Aside from these four pages of food industry shout-outs, it is hard to detect other color or excitement in the journal.

 

The Academy’s position paper on “Interventions for the Prevention and Treatment of Pediatric Overweight and Obesity” claims that we need to use “a systems-level approach” when strategizing around childhood obesity; we need to examine the “influences of the food and beverage industry, food marketing practices and regulations.” How can the Academy assert this as its position while simultaneously allowing (or perhaps even inviting?) food industry marketing to:

  • Debut on its journal cover and lurk in between the pages?
  • Shape educational opportunities for registered dietitians earning continuing education units?
  • Take over the Academy’s annual Food & Nutrition Conference & Expo by buying booth space and food demonstration time?

 

It is time for the Academy of Nutrition and Dietetics to take a stand against these corporate partnerships. How can it accept money from the giant food industry system it is trying to fight against? What the Academy and food industry have is not a partnership; it’s a sponsorship.


1 Comment

  1. Wendy Hernandez says:

    Ma’am; you couldn’t have worded this better. It is unfortunate how much influence funding has on organizations despite the conflicting interests. It is up to the professionals, like yourself, to have discernment and identify these issues to work on making a difference. Furthermore, it is underlying messages such as these that make a difference in consumer choices.
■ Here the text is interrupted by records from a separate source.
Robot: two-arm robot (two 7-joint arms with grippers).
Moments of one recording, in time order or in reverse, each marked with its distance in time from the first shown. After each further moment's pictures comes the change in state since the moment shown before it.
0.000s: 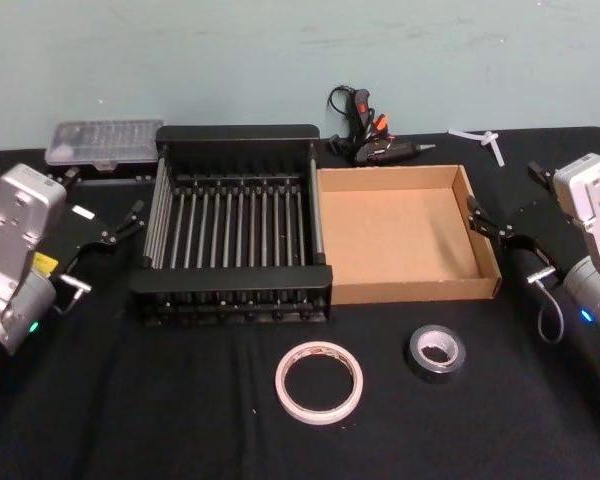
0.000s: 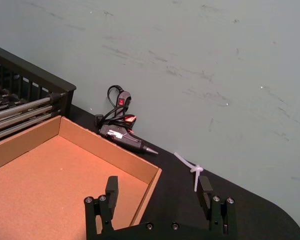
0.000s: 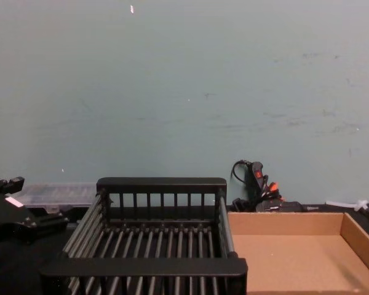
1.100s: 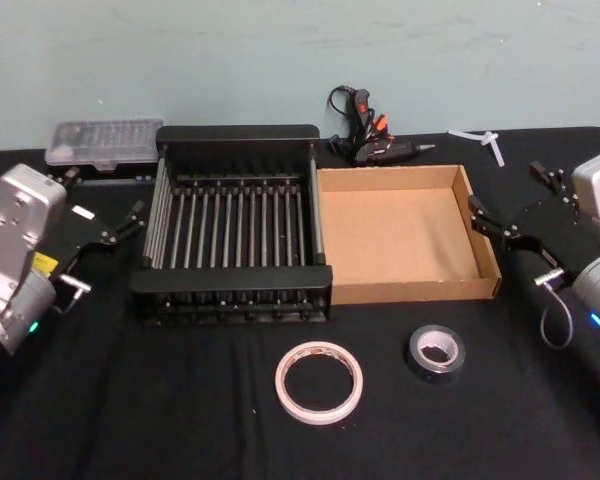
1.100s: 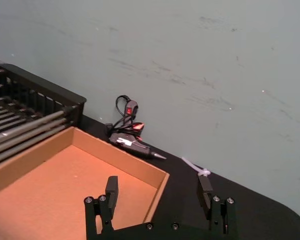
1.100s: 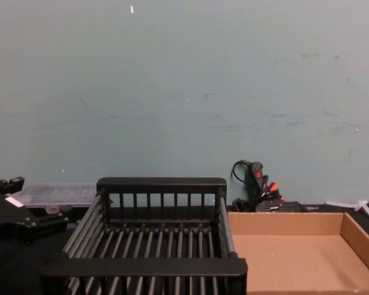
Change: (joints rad) left arm 0.000 0.000 0.000 0.000 0.000 0.000 0.000; right arm -0.069 0.004 0.072 -0.088 0.040 0.021 0.059
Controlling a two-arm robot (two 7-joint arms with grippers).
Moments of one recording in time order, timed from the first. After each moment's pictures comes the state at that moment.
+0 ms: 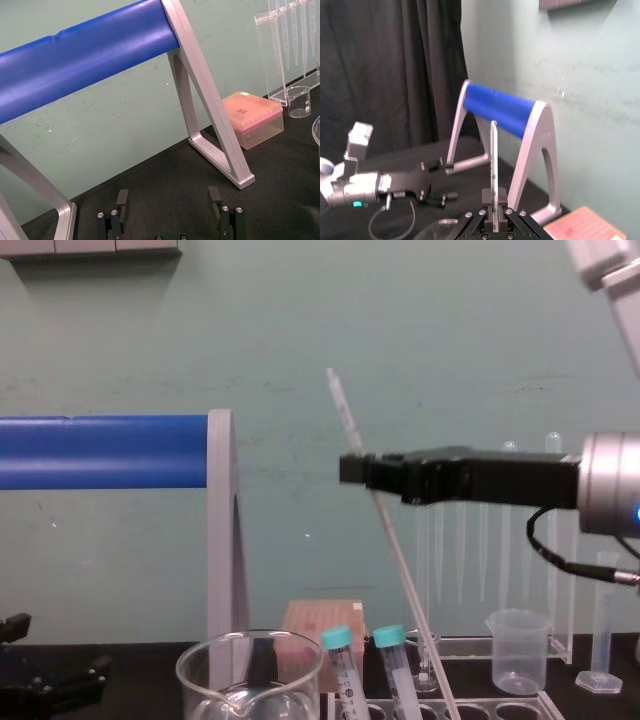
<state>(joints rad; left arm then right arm) -0.20 0.60 0.45 -1.41 -0.25 -0.12 0.03 0.56 0.45 -0.57 -1.42 0.61 0.10 0.60</state>
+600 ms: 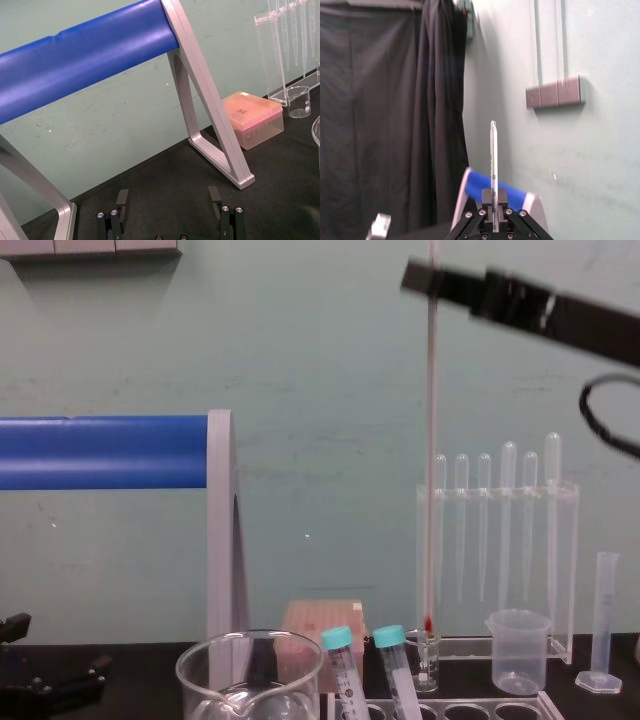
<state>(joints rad) -0.20 0.60 0.45 -1.41 -0.25 -0.12 0.03 0.46 0.45 -0.41 -1.56 0.77 -0.08 0.62</state>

When the public acknowledges the endorsement of these food industry leaders and their products by the world’s largest organization of food and nutrition professionals such as the Academy for Nutrition and Dietetics; it conveys the message that these products are considered great choices despite the ingredients. I have struggled these past few weeks in terms of which academic path to choose. As passionate as I am about nutrition and wanting to pursue a M.S. in Dietetics to obtain my R.D. credential, I understand that making a difference in policy first is what will start a revolution in consumer choices.